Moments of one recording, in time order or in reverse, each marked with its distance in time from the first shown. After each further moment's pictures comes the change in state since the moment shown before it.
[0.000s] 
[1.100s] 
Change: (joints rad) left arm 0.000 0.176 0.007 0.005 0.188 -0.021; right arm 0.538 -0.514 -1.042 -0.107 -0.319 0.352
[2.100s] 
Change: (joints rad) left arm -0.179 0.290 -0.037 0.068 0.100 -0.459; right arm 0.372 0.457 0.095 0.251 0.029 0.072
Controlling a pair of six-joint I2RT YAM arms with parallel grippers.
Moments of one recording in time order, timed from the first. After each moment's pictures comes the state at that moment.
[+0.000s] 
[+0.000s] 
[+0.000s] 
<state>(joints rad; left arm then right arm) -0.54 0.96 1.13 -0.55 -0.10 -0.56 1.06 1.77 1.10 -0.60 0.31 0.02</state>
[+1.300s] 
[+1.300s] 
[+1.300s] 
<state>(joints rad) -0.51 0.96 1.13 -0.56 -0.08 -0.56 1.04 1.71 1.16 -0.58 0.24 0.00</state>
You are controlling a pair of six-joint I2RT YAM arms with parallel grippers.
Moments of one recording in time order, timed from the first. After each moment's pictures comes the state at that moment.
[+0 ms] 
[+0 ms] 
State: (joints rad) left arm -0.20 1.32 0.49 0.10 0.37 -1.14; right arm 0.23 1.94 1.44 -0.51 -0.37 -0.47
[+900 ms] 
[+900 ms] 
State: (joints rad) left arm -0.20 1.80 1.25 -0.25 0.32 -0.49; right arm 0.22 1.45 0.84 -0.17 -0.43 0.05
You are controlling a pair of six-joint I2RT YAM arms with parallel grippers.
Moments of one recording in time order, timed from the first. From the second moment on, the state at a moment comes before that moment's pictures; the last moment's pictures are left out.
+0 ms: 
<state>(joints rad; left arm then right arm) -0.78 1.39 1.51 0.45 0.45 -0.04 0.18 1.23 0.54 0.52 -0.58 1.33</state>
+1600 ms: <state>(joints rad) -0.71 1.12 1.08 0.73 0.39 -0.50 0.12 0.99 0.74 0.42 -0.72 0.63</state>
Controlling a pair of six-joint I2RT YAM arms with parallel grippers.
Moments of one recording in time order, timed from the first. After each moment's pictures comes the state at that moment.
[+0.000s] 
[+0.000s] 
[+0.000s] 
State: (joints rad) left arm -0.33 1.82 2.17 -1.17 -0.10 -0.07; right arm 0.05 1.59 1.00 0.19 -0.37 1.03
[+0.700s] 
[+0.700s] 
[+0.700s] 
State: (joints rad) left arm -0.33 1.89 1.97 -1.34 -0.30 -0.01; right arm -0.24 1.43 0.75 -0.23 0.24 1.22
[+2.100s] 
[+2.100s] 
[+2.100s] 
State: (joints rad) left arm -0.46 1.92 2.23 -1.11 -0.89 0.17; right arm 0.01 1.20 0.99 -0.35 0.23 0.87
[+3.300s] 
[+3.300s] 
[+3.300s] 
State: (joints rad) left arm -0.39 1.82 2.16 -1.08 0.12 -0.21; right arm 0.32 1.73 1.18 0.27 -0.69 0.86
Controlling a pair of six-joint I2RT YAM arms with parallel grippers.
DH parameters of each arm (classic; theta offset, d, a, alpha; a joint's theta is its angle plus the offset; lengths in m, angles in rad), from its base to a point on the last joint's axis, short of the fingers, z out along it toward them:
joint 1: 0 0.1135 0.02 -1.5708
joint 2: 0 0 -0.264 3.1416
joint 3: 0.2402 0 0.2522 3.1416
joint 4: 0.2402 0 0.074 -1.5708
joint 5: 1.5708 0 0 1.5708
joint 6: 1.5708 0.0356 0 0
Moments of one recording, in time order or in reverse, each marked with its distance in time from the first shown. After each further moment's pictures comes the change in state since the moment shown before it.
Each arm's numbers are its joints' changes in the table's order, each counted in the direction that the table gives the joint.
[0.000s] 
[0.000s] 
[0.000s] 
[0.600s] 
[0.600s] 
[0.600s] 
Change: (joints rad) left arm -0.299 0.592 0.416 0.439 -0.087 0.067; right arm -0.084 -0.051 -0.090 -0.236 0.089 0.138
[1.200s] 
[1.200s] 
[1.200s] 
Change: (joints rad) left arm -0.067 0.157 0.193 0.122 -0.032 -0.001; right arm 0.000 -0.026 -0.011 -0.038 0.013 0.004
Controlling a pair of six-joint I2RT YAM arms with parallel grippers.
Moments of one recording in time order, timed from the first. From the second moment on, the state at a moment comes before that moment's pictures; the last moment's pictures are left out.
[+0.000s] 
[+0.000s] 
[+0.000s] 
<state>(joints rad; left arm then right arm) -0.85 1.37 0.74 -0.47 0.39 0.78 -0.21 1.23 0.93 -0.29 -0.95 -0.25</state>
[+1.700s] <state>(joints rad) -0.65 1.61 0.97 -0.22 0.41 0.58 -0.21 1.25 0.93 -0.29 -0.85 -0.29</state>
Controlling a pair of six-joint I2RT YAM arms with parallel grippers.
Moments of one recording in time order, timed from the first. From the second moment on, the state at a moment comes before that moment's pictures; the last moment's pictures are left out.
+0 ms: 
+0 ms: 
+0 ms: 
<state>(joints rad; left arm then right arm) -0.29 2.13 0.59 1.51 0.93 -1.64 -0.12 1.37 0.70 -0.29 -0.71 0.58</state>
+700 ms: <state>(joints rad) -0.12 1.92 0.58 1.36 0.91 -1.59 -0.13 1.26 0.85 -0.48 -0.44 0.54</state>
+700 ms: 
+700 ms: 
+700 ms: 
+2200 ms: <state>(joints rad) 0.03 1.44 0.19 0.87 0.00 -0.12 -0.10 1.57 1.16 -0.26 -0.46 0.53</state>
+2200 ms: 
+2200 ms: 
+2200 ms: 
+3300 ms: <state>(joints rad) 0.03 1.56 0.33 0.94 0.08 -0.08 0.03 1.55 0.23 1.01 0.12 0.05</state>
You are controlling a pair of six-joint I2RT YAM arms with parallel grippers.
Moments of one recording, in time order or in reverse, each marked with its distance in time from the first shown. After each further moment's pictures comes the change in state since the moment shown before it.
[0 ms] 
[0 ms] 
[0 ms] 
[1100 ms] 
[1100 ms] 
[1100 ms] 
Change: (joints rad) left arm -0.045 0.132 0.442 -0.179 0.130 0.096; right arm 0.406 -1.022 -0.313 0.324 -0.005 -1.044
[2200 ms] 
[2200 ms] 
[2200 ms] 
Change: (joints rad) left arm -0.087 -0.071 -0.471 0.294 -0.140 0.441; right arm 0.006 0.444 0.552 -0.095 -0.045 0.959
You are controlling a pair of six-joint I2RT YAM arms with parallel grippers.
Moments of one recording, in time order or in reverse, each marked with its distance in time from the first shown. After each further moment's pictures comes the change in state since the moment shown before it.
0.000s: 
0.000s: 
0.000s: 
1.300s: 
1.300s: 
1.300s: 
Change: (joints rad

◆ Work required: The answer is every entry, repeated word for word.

◆ Completed exercise:
Moments of one recording, in time order or in reverse, each marked with its distance in time from the first shown. After each further moment's pictures comes the change in state since the moment shown before it.
[0.000s] 
[1.100s] 
Change: (joints rad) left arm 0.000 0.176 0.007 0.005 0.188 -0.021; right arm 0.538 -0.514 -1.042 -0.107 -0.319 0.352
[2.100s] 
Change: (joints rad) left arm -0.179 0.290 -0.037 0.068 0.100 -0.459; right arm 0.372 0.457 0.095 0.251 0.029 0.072
Controlling a pair of six-joint I2RT YAM arms with parallel grippers.
Moments of one recording in time order, timed from the first. After each moment's pictures comes the state at that moment.
[+0.000s] 
[+0.000s] 
[+0.000s] 
<state>(joints rad; left arm then right arm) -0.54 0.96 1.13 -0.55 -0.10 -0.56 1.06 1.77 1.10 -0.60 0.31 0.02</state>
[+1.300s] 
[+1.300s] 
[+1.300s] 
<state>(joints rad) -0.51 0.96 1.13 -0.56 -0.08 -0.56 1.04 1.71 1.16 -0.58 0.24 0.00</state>
You are controlling a pair of six-joint I2RT YAM arms with parallel grippers.
Moments of one recording in time order, timed from the first. After each moment's pictures comes the state at that moment.
[+0 ms] 
[+0 ms] 
State: (joints rad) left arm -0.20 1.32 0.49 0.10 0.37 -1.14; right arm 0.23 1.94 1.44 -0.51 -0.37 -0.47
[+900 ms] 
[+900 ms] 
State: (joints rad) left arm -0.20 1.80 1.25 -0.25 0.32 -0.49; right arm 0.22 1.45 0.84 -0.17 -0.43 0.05
You are controlling a pair of six-joint I2RT YAM arms with parallel grippers.
Moments of one recording in time order, timed from the first. From the second moment on, the state at a moment comes before that moment's pictures; the last moment's pictures are left out.
+0 ms: 
<state>(joints rad; left arm then right arm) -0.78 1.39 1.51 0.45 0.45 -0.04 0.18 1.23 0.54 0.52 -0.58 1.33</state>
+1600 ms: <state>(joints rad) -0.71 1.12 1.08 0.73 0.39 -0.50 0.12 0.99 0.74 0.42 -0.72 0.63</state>
Controlling a pair of six-joint I2RT YAM arms with parallel grippers.
Moments of one recording in time order, timed from the first. After each moment's pictures comes the state at that moment.
[+0.000s] 
[+0.000s] 
[+0.000s] 
State: (joints rad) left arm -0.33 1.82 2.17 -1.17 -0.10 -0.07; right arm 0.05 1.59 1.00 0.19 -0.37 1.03
[+0.700s] 
[+0.700s] 
[+0.700s] 
State: (joints rad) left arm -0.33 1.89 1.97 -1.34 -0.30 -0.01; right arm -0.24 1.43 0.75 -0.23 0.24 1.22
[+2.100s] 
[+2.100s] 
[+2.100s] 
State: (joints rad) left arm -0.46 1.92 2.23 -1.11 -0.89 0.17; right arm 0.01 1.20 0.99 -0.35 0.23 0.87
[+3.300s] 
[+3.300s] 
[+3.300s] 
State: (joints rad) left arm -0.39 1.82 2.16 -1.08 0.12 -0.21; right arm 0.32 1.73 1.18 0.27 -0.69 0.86
Controlling a pair of six-joint I2RT YAM arms with parallel grippers.
DH parameters of each arm (classic; theta offset, d, a, alpha; a joint's theta is its angle plus the offset; lengths in m, angles in rad), from its base to a point on the last joint's axis, short of the fingers, z out along it toward them:
joint 1: 0 0.1135 0.02 -1.5708
joint 2: 0 0 -0.264 3.1416
joint 3: 0.2402 0 0.2522 3.1416
joint 4: 0.2402 0 0.074 -1.5708
joint 5: 1.5708 0 0 1.5708
joint 6: 1.5708 0.0356 0 0
Moments of one recording, in time order or in reverse, each marked with its distance in time from the first shown. After each further moment's pictures comes the change in state since the moment shown before it.
Each arm's numbers are its joints' changes in the table's order, each counted in the direction that the table gives the joint.
[0.000s] 
[0.000s] 
[0.000s] 
[0.600s] 
[0.600s] 
[0.600s] 
Change: (joints rad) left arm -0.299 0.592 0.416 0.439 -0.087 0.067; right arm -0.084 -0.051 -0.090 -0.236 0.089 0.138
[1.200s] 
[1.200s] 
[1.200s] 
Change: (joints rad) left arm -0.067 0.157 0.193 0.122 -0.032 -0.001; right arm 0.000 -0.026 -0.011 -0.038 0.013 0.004
Controlling a pair of six-joint I2RT YAM arms with parallel grippers.
Moments of one recording in time order, timed from the first. From the second moment on, the state at a moment comes before that moment's pictures; the last moment's pictures are left out.
[+0.000s] 
[+0.000s] 
[+0.000s] 
<state>(joints rad; left arm then right arm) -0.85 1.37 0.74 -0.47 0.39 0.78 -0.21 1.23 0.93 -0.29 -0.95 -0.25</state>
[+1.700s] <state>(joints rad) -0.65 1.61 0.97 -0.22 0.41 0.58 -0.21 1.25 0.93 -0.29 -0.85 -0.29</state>
Controlling a pair of six-joint I2RT YAM arms with parallel grippers.
Moments of one recording in time order, timed from the first. From the second moment on, the state at a moment comes before that moment's pictures; the last moment's pictures are left out.
+0 ms: 
+0 ms: 
+0 ms: 
<state>(joints rad; left arm then right arm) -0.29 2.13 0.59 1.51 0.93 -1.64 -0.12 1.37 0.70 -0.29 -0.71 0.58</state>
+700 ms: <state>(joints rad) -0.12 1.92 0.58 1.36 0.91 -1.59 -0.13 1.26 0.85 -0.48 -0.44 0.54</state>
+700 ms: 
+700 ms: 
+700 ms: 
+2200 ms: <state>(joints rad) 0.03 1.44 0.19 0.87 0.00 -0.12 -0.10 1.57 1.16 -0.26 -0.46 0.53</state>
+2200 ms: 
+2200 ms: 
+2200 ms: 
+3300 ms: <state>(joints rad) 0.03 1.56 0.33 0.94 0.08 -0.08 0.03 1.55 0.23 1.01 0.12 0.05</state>
You are controlling a pair of six-joint I2RT YAM arms with parallel grippers.
Moments of one recording, in time order or in reverse, each marked with its distance in time from the first shown. After each further moment's pictures comes the change in state since the moment shown before it.
[0 ms] 
[0 ms] 
[0 ms] 
[1100 ms] 
[1100 ms] 
[1100 ms] 
Change: (joints rad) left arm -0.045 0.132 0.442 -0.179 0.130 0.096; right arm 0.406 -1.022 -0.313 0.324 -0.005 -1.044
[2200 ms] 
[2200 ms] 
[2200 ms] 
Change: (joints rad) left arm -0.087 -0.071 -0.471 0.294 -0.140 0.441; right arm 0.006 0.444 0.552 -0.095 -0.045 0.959
You are controlling a pair of six-joint I2RT YAM arms with parallel grippers.
Moments of one recording, in time order or in reverse, each marked with its distance in time from the first shown. After each further moment's pictures comes the change in state since the moment shown before it.
0.000s: 
0.000s: 
0.000s: 
1.300s: 
1.300s: 
1.300s: 
Change: (joints rad

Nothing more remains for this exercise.